Files
ostep-projects/concurrency-pzip/README.md
Remzi Arpaci-Dusseau 66ca5a9199 Initial pzip
2018-03-05 11:30:14 -06:00

2.6 KiB

Parallel Zip

In an earlier project, you implemented a simple compression tool based on run-length encoding, known simply as zip. Here, you'll implement something similar, except you'll use threads to make a parallel version of zip. We'll call this version ... wait for it ... pzip.

There are three specific objectives to this assignment:

  • To familiarize yourself with the Linux pthreads.
  • To learn how to parallelize a program.
  • To learn how to program for high performance.

Overview

First, recall how zip works by reading the description here. You'll use the same basic specification, with run-length encoding as the basic technique.

Your parallel zip (pzip) will externally look the same; the general usage from the command line will be as follows:

prompt> ./pzip file > file.z

As before, there may be many input files (not just one, as above). However, internally, the program will use POSIX threads to parallelize the compression process.

Considerations

Doing so effectively and with high performance will require you to address (at least) the following issues:

  • How to parallelize the compression. Of course, the central challenge of this project is to parallelize the compression process. Think about what can be done in parallel, and what must be done serially by a single thread, and design your parallel zip as appropriate.
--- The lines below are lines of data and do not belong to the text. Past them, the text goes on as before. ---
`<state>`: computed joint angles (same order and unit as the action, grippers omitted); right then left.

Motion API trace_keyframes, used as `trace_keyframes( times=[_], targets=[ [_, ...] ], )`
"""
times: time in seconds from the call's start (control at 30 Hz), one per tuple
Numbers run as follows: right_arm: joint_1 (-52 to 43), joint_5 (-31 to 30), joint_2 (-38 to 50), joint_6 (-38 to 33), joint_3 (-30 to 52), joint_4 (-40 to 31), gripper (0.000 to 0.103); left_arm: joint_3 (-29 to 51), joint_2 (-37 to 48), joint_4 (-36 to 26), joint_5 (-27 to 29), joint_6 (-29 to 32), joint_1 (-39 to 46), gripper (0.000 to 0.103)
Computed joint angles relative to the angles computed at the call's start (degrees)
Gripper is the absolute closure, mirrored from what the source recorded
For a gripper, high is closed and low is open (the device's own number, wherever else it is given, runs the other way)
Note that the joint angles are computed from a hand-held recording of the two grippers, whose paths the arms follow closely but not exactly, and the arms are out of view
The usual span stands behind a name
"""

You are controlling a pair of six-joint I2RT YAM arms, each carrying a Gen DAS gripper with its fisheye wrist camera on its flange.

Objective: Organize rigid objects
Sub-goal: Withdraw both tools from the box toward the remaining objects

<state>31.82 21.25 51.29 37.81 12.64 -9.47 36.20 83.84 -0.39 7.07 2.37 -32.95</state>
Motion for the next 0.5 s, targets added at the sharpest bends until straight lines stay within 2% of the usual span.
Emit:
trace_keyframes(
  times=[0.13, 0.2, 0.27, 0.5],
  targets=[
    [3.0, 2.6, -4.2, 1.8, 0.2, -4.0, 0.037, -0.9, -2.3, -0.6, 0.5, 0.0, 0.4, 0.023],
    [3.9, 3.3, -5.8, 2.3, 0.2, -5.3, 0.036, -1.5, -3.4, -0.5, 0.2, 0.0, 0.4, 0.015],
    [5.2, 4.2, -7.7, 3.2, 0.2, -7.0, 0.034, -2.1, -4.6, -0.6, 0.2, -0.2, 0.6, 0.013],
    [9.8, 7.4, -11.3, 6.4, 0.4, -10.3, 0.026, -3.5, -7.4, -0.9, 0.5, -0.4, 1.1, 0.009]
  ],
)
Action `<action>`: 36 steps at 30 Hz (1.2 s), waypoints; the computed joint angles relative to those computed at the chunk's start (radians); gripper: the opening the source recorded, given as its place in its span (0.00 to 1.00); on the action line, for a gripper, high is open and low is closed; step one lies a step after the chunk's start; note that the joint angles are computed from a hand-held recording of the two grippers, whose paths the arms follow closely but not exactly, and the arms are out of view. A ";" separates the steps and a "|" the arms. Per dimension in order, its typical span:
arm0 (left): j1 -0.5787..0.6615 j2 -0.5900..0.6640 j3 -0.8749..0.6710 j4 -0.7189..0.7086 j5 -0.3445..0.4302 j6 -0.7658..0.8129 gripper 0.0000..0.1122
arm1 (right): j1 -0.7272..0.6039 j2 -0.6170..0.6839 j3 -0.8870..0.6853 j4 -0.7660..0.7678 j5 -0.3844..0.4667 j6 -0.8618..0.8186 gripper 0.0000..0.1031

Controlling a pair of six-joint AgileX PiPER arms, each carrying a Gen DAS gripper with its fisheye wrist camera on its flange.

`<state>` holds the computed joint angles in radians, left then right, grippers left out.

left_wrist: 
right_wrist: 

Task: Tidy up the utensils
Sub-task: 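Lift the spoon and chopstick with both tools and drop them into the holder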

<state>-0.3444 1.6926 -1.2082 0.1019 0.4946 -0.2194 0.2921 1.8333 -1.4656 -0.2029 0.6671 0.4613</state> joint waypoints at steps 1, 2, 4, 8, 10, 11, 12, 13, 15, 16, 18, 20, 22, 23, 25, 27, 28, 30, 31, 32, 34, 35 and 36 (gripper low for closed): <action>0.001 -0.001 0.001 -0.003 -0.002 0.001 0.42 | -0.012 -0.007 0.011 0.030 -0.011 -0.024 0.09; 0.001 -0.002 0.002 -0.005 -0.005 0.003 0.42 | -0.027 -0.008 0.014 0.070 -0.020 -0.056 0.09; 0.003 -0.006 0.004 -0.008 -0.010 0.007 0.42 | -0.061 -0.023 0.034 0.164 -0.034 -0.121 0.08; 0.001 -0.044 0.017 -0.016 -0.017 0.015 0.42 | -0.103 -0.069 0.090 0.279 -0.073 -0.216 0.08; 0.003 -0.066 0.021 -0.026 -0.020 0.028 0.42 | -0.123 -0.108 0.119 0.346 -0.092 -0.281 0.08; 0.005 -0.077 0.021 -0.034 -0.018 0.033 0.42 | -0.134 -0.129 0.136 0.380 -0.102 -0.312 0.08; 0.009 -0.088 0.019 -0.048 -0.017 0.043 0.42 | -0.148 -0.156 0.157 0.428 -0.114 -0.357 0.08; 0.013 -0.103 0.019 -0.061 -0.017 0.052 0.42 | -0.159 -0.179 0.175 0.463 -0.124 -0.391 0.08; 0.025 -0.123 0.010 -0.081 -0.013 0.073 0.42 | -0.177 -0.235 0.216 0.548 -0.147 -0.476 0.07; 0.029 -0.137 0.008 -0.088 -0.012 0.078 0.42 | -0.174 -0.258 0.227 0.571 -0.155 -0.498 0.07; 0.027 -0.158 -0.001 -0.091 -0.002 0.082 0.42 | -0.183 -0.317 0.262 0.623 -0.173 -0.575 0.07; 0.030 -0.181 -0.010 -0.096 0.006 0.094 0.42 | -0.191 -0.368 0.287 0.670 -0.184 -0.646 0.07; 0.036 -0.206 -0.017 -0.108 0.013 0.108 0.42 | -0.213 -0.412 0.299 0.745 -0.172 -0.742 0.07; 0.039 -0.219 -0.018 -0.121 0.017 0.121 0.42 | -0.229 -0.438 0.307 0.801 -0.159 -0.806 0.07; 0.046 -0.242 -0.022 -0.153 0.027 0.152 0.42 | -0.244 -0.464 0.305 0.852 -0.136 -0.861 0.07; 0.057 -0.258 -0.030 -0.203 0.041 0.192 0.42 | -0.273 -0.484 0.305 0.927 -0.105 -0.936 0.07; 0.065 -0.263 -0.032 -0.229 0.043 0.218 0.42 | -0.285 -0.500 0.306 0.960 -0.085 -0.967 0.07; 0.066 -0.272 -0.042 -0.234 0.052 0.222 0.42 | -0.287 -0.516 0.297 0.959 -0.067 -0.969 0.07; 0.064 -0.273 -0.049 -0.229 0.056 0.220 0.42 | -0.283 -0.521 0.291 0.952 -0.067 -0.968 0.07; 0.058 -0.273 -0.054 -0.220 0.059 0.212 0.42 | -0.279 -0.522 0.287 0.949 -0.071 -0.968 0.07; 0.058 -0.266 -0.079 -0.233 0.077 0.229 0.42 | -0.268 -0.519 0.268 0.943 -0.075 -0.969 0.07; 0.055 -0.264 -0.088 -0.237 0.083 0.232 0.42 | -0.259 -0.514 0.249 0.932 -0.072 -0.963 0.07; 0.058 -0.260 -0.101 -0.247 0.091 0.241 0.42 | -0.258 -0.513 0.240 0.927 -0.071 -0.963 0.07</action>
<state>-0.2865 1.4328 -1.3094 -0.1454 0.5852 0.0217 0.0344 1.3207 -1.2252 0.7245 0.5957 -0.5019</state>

  • How to determine how many threads to create. On Linux, this means using interfaces like get_nprocs() and get_nprocs_conf(); read the man pages for more details. Then, create threads to match the number of CPU resources available.

  • How to efficiently perform each piece of work. While parallelization will yield speed up, each thread's efficiency in performing the compression is also of critical importance. Thus, making the core compression loop as CPU efficient as possible is needed for high performance.

  • How to access the input file efficiently. On Linux, there are many ways to read from a file, including C standard library calls like fread() and raw system calls like read(). One particularly efficient way is to use memory-mapped files, available via mmap(). By mapping the input file into the address space, you can then access bytes of the input file via pointers and do so quite efficiently.

Grading

Your code will first be measured for correctness, ensuring that it zips input files correctly.

If you pass the correctness tests, your code will be tested for performance; higher performing will lead to better scores.